Gomes wanted to do something special to help the families of victims of the Boston Marathon bombings.
He ordered four of his normal 34-inch rock maple bats supplied by Balin’s Victus Sports, which turns the bats on lathes at a 6,000-square-foot facility in Blackwood, Gloucester County. But Gomes also wanted the inscription “Boston Strong” and the names of the three victims of the terrorist bombings etched in the wood, plus the name of MIT police officer Sean Collier, who was shot and killed.
The order came in on Friday morning. Balin said custom orders normally take seven to 10 days.
“We stopped what we were doing and all emphasis went into getting that done and getting to FedEx to get them out. He called Friday. We shipped Friday at 5 p.m. He got the bats Saturday at 10 a.m. They were in his hands in 16 to 18 hours,” said Balin, 60, a Bridgeton native who lives in Ocean City in a bayfront home.
The bats were used in Sunday’s doubleheader against the Kansas City Royals, signed by the entire Red Sox team, and then auctioned off to help the families of victims.
Major League baseball kicked in $500,000, the Red Sox $100,000 and Fenway Park fans $46,500. There were many smaller efforts to raise money.
The story has been picked up as far away as Los Angeles and that can only help Victus Sports, which has been turning bats for less than two years but has about a dozen Major League customers and close to 100 in the minor leagues, where it has been concentrating efforts.
“Gomes is a regular customer and a very patriotic guy. It’s a good story. We’re glad to be part of making that happen,” Balin said.
Balin, a retired developer and contractor, has played amateur baseball for years. He’s the player/coach of the two Victus Sports teams that compete in Ocean City in the New Jersey Independent Baseball League, or NJIBL, a Sunday morning league for players 25 and older and a Wednesday night league for players 35 and older.
He was at a tournament a few years ago when owners of a fledgling Pennsylvania bat company, Jared Smith and Ryan Engroff, asked him to try one of their bats. He liked the bats so much he bought in with Smith and Engroff, becoming the majority shareholder and chief executive officer. They changed the name of the company and moved it to southern New Jersey.
“The predecessor company was struggling in Pennsylvania. They lacked the money and the management to take it to the next level,” Balin said.

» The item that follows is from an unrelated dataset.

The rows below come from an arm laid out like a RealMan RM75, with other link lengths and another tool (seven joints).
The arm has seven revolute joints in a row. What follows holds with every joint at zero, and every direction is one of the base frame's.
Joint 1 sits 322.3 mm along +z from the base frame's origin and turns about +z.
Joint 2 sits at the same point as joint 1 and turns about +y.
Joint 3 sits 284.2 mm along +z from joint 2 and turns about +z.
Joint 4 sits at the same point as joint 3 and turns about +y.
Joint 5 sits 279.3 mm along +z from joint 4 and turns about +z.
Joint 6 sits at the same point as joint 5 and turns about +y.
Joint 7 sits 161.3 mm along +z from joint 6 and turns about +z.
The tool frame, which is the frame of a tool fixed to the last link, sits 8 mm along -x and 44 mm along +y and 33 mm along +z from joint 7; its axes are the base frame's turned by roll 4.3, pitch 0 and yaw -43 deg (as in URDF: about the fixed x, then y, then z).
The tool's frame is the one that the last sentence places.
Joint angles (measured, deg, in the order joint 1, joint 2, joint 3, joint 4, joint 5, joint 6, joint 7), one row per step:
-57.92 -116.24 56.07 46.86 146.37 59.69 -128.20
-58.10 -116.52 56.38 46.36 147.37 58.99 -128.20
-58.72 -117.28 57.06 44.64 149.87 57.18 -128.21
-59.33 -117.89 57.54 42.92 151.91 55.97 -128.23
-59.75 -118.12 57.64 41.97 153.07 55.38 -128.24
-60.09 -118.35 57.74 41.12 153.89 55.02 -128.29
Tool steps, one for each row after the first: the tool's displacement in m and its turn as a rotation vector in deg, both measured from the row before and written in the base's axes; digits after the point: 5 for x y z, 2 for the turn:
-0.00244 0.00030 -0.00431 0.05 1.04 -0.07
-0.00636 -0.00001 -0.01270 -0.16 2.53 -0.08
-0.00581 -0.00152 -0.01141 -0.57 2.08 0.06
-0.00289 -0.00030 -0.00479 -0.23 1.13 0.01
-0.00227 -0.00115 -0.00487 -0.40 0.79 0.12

The company is now swamped with orders and has gone from four to nine workers. Balin said he went from “complete retirement” to working harder than ever — though he still finds time to play plenty of baseball, often with Smith and Engroff depending on how much work there is to do.
Philadelphia Phillie Laynce Nix, another Victus customer, was so impressed with the Boston Strong bat that he ordered a similar one to help victims of a fertilizer plant explosion in his home state of Texas. Nix is from Houston.
Nix always orders ash, and the bat will be delivered to him on Thursday.
“Nix wants the bats to say West Texas on it. All the Phillies will sign it and they will auction it off,” Balin said.